=== Aim of the exercise ===
Could you repeat every record below exactly, leaving out the pictures?

=== Exercise materials ===
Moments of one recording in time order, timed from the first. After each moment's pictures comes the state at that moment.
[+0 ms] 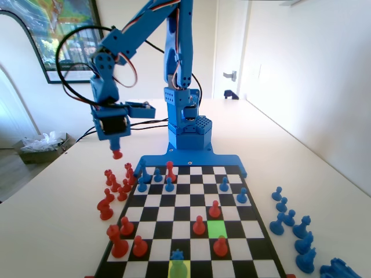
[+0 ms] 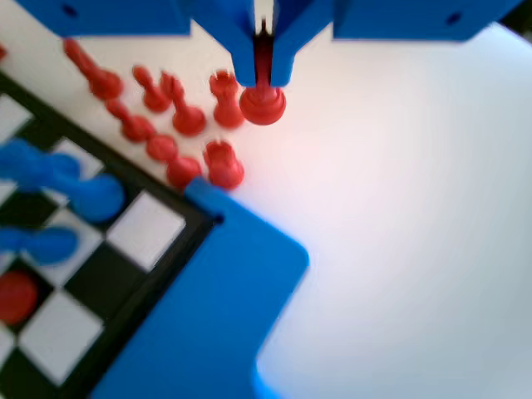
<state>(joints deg) 57.5 93.4 134.3 40.1 -90.7</state>
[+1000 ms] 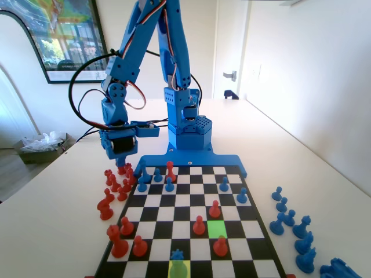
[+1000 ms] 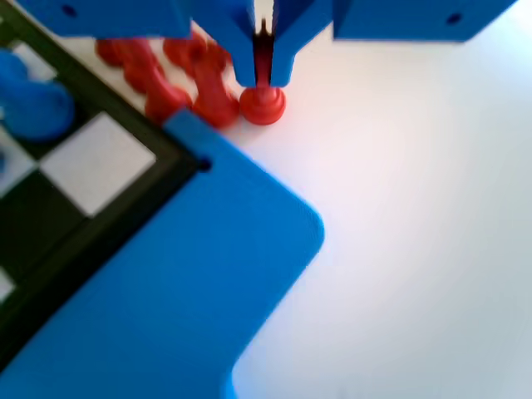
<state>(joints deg) 55.9 84.3 141.0 23.5 -96.0</state>
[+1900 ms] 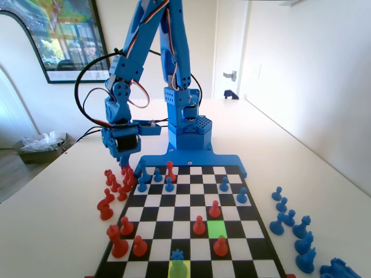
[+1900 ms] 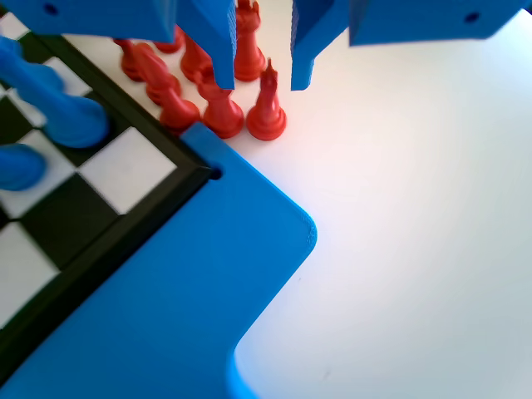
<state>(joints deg) 54.8 92.0 142.1 30.1 -96.9</state>
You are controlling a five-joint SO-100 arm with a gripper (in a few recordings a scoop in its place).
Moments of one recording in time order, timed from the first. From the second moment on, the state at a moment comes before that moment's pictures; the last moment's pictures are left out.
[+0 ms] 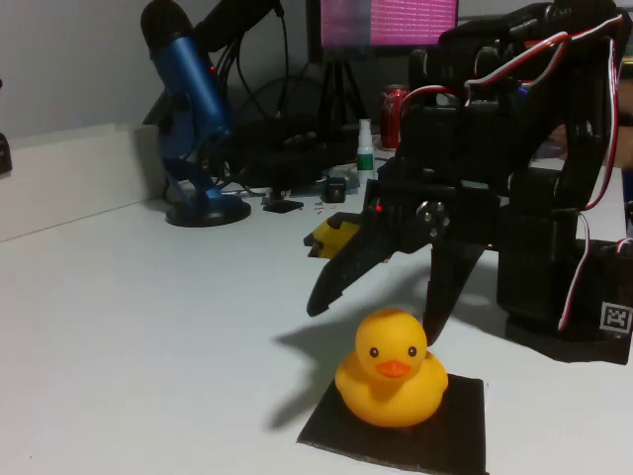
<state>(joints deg) -68.0 120.1 131.6 59.9 0.0</state>
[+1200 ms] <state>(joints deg) -35.6 135.6 115.8 72.4 0.0</state>
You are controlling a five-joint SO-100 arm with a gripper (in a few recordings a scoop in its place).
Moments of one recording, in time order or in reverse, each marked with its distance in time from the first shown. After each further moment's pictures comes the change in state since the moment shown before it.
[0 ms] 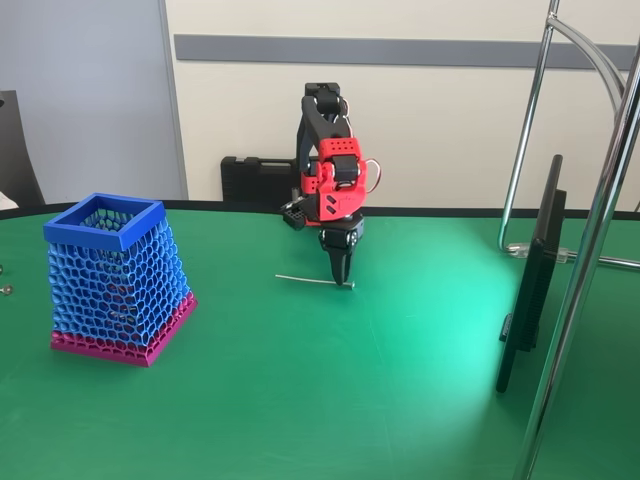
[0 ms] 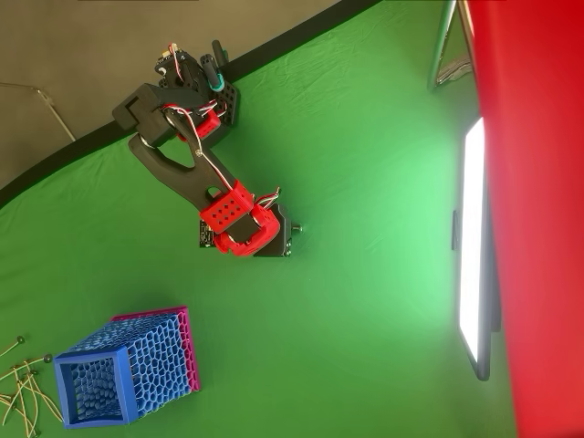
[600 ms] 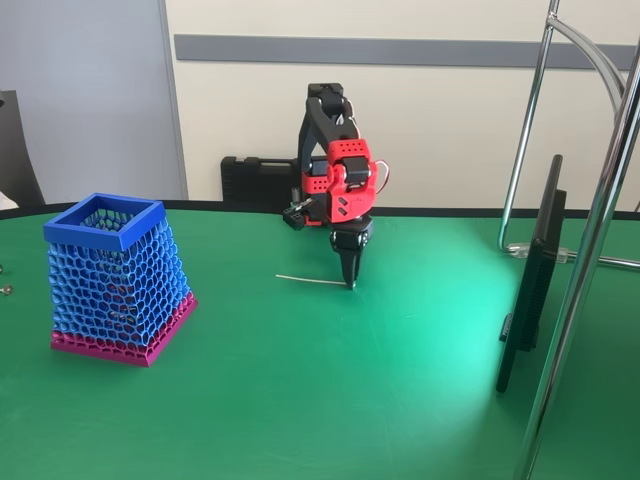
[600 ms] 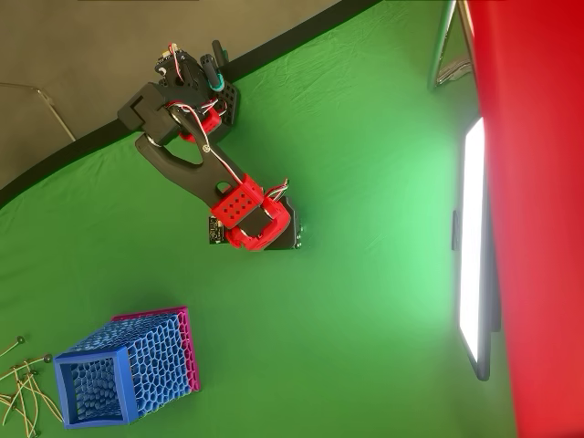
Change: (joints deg) arm -2.8 -1.1 -0.3 0.0 1.1
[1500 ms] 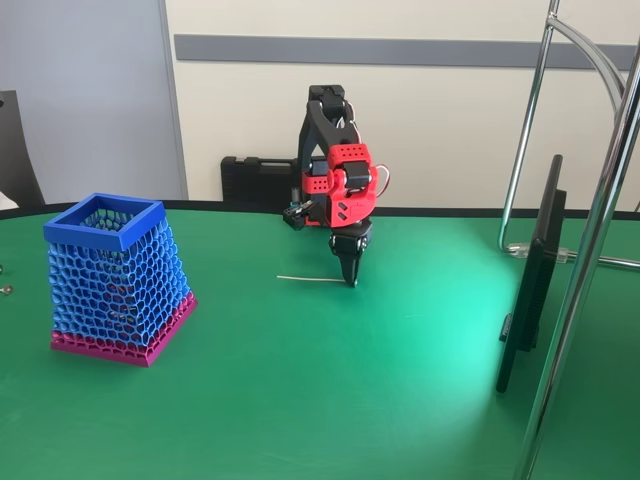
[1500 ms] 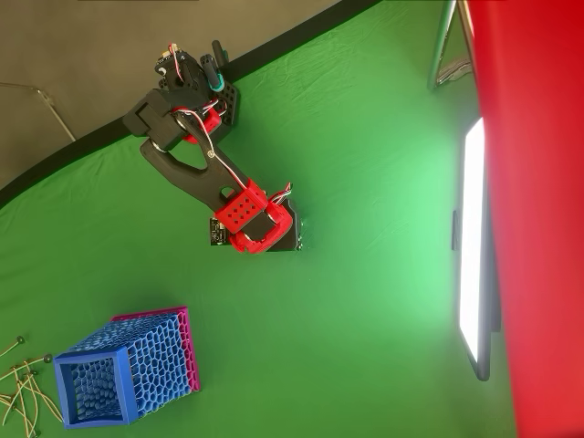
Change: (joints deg) arm 0.0 -3.3 -3.0 2.1 -0.3
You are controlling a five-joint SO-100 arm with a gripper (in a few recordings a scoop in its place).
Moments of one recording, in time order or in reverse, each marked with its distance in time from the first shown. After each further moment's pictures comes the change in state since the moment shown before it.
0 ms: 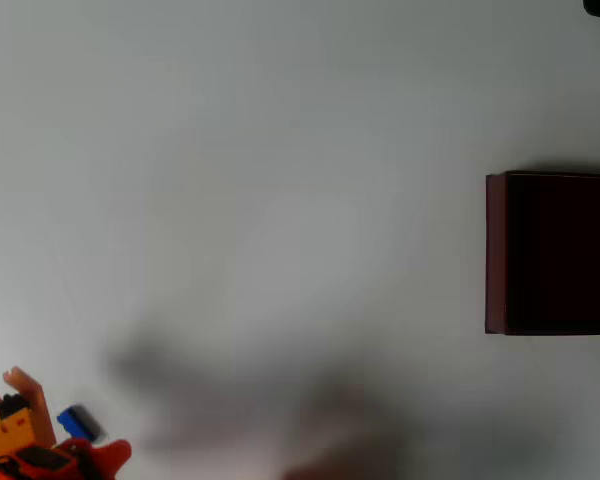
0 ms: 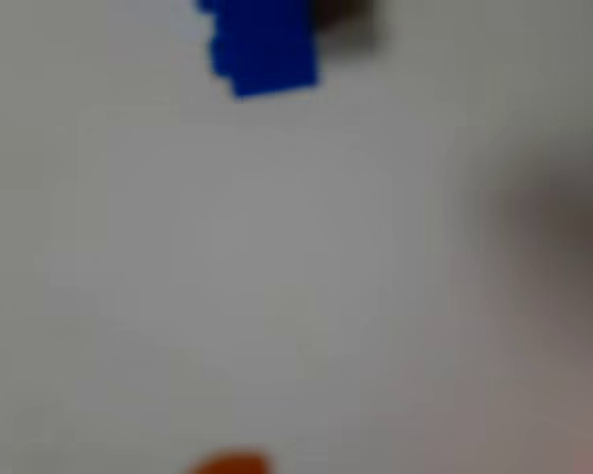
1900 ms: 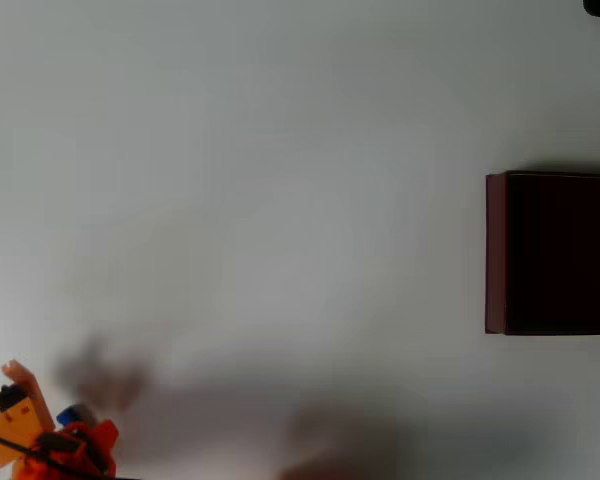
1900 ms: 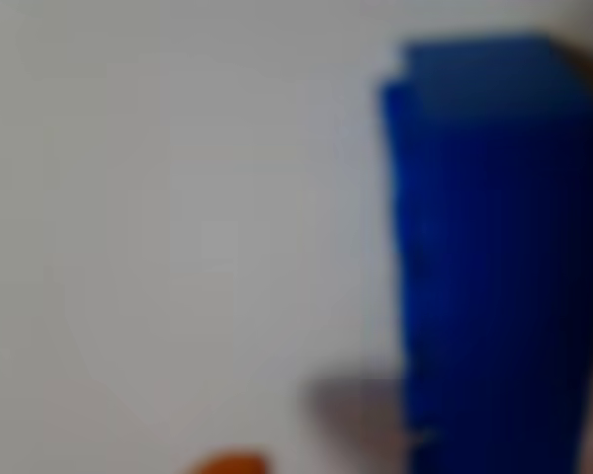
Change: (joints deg) arm -0.9 -3.9 16.3 -29.6 -1.3
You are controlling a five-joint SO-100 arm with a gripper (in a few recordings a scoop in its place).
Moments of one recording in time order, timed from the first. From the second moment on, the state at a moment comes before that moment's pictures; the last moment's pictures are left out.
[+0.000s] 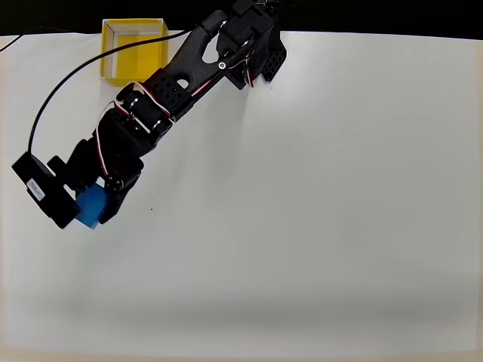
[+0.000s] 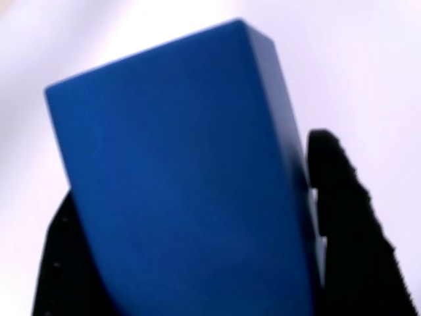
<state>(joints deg) 47.0 105.9 92.3 43.6 -91.1</state>
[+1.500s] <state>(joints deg) 93.8 131.0 136.8 49.8 -87.2</state>
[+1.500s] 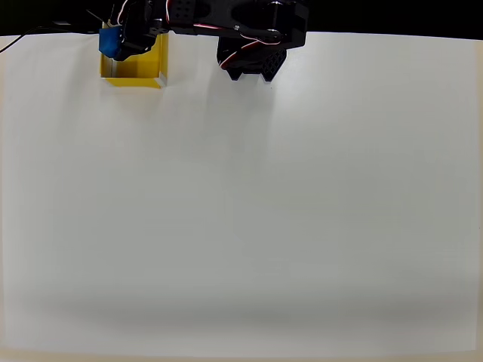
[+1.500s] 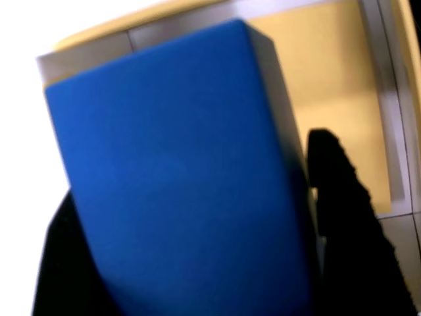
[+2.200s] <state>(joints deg) 94.7 136.8 152.8 41.8 -87.7</state>
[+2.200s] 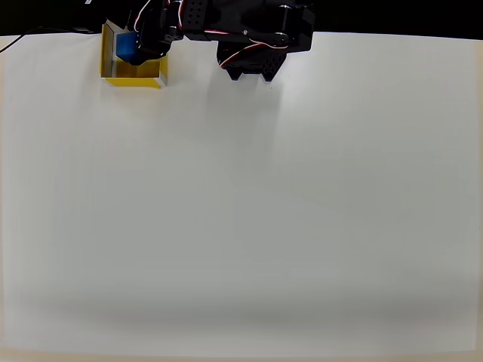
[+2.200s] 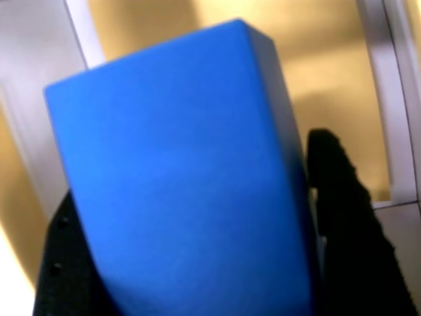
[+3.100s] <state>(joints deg) 95.0 139.1 149.0 50.9 -91.6</state>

=== Output ===
Moments of one recording in time order, timed from the first. After each moment's pictures comes the state at that moment.
[+0 ms] 
[+0 ms] 
<state>(joints deg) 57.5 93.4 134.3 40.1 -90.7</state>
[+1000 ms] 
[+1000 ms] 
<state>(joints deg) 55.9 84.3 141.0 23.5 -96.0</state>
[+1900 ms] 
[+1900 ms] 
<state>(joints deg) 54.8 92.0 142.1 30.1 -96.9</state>
You are controlling a five-joint SO-100 arm with a gripper (in a few recordings a scoop in its place).
Moments of one recording in time order, timed from the first. From the second moment on, the state at a moment comes before that moment's pictures; the last moment's pictures are left out.
[+0 ms] 
<state>(joints deg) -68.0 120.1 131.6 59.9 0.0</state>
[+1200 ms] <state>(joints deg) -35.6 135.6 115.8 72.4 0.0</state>
You are controlling a five-joint SO-100 arm with a gripper (in a few recordings a scoop in its place).
Moments of one recording, in time order or in reverse, each marked with its distance in time from the first shown. After each further moment's pictures comes the change in state since the moment shown before it.
[0 ms] 
[0 ms] 
[600 ms] 
[600 ms] 
Change: (joints deg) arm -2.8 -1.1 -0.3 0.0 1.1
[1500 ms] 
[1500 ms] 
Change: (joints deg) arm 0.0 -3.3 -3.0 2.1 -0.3
You are controlling a five-joint SO-100 arm with a gripper (in a few recordings a scoop in its place).
Moments of one recording, in time order or in reverse, each marked with its distance in time from the first shown. After each further moment's pictures comes the change in state since the moment shown before it.
0 ms: 
0 ms: 
1900 ms: 
1900 ms: 
Change: (joints deg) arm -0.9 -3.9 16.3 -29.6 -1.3
You are controlling a five-joint SO-100 arm with a gripper (in a few recordings a scoop in its place).
Moments of one recording in time order, timed from the first. From the second moment on, the state at a moment comes before that moment's pictures; the last moment's pictures are left out.
[+0.000s] 
[+0.000s] 
<state>(joints deg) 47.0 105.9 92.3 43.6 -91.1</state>
[+1.500s] <state>(joints deg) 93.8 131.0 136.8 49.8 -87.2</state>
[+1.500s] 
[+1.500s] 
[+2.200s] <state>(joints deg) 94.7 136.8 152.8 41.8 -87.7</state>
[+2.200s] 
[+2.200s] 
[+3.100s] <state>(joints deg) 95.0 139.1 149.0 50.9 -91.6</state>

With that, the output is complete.